■ **Task brief**: Write the data below out again, exactly as each line reads.

■ **Collected material**:
——
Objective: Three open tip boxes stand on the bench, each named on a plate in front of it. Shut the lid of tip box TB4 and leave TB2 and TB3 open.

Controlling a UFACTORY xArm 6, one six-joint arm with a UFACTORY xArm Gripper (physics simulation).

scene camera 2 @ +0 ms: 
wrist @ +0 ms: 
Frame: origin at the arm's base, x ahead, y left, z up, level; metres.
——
■ **Written solution**:
Objective: Three open tip boxes stand on the bench, each named on a plate in front of it. Shut the lid of tip box TB4 and leave TB2 and TB3 open.

Controlling a UFACTORY xArm 6, one six-joint arm with a UFACTORY xArm Gripper (physics simulation).

scene camera 2 @ +0 ms: 
wrist @ +0 ms: 
Frame: origin at the arm's base, x ahead, y left, z up, level; metres.

Work on this exercise is finished, so nothing remains.